Komunikasi ini tidak bergantung pada tindakan individu atau keputusan klub, dia mandiri dan dia punya logika sendiri. Dalam dunia digital, bobotoh telah menciptakan semacam ekosistem komunikasi otonom yang tidak berhenti hanya karena pertandingan usai. Bahkan bisa dikatakan, “pertandingan sesungguhnya” justru dimulai setelah peluit panjang berbunyi dilapangan tanda akhir dari pertandingan yang berlanjut pada arena opini, identitas, dan narasi digital di dunaia maya.
Apa yang terjadi di media sosial adalah bentuk autopoiesis yang memiliki ciri khas bobotoh mereproduksi realitas Persib dengan cara mereka sendiri, sering kali lebih emosional, simbolik, bahkan spekulatif, ketimbang representasi media arus utama. Di sinilah realitas sosial tentang Persib dibentuk bukan sebagai fakta objektif, tapi sebagai dunia makna yang hidup melalui komunikasi kolektif.
Diferensiasi, Persib dalam Sistem Sosial Modern
Mengapa dan bagaimana peristiwa olahraga seperti ini bisa berdampak luas, kita perlu memahami satu prinsip fundamental Luhmann diferensiasi sistem.
Dalam masyarakat modern menurut Luhman (1995), tidak ada satu pusat kekuasaan atau kebenaran.
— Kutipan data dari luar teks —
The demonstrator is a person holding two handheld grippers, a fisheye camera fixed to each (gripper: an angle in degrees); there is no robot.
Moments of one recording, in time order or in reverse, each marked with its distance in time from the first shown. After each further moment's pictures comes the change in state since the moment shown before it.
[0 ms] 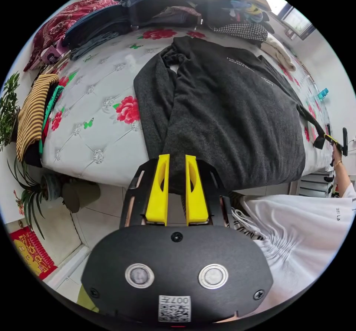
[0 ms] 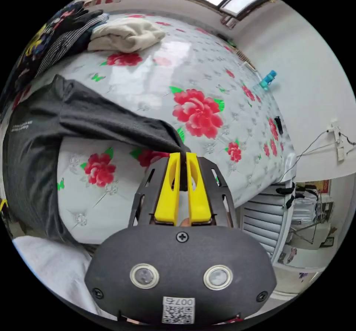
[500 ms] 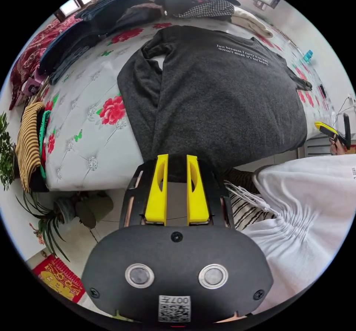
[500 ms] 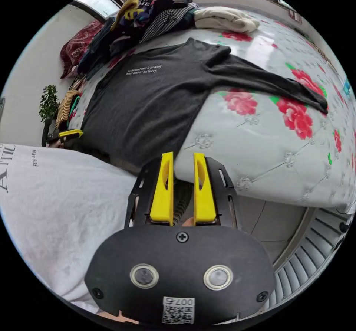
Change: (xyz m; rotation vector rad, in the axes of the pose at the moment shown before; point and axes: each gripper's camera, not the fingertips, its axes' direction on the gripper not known) left arm 0.004 0.012 0.015 -0.069 -0.054 0.233; right arm -0.102 0.163 0.013 -0.123 -0.710 -0.372
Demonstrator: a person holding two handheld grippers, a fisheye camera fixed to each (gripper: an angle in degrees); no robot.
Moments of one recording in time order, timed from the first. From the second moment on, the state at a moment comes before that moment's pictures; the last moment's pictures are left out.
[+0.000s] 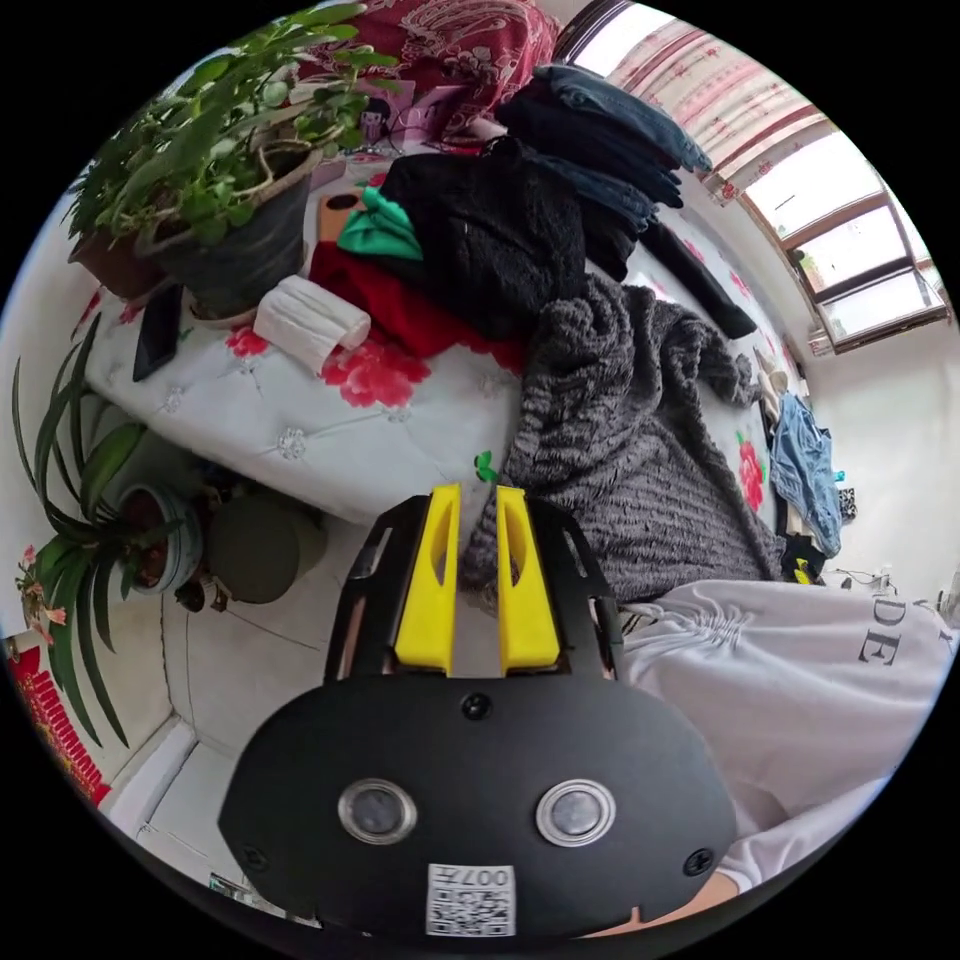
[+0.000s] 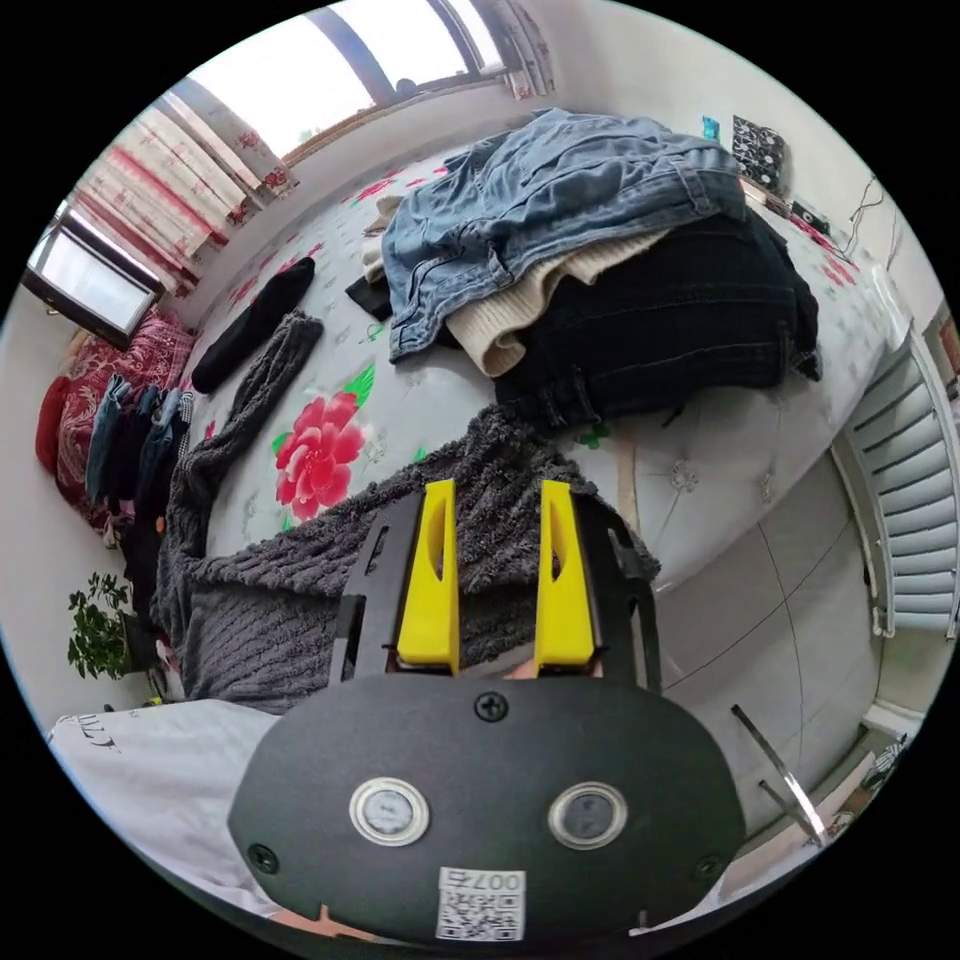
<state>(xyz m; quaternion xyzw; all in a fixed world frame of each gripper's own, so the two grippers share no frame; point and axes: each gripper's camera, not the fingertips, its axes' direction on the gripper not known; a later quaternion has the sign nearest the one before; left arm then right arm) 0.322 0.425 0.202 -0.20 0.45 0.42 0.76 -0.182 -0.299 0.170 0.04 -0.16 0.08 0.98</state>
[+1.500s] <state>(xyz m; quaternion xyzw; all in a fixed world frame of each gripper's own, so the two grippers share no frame) 0.434 0.335 0.181 -0.16 0.53 0.24 0.80 -0.497 -0.511 0.365 -0.06 -0.13 -0.15 0.98</state>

Sebaliknya, masyarakat terdiri dari banyak sistem sosial yang berdiri sendiri seoerti ekonomi, hukum, pendidikan, agama, media, dsb dimana masing-masing punya logika operasionalnya sendiri. Sistem olahraga bukan sistem media. Sistem media bukanlah sistem politik. Tapi semuanya saling bersentuhan melalui iritasi dan observasi silang.
Kemenangan Persib, meski terjadi di arena olahraga, menjadi titik temu berbagai system Di sistem media, ia dikonstruksi sebagai momentum, sesuatu yang layak diberitakan, dibingkai, dan dipopulerkan. Pada sistem ekonomi, ia dikonversi menjadi nilai tukar penjualan tiket, sponsor, iklan, dan monetisasi platform media digital. Di sistem politik, dia menjadi sumber legitimasi simbolik pemimpin yang “dekat dengan rakyat”, dijadikan modal sosial untuk semakin dikenal masyarakatnya. Di sistem identitas budaya, ia menjadi penegasan simbolik. Persib adalah identitas budaya seekaligus representasi jatidiri orang sunda.
Namun hal penting yang perlu dicatat meskipun semua sistem membicarakan hal yang sama mengenai Persib juara, mereka tidak berbicara dalam bahasa yang sama. Inilah inti dari diferensiasi. Setiap sistem menerjemahkan “iritasi” kemenangan sesuai kode dan tujuannya masing-masing. Tidak ada sistem yang menguasai yang lain. Tidak ada narasi Tunggal hal ini, yang ada hanyalah komunikasi yang berbeda-beda, saling menanggapi, tetapi tetap otonom.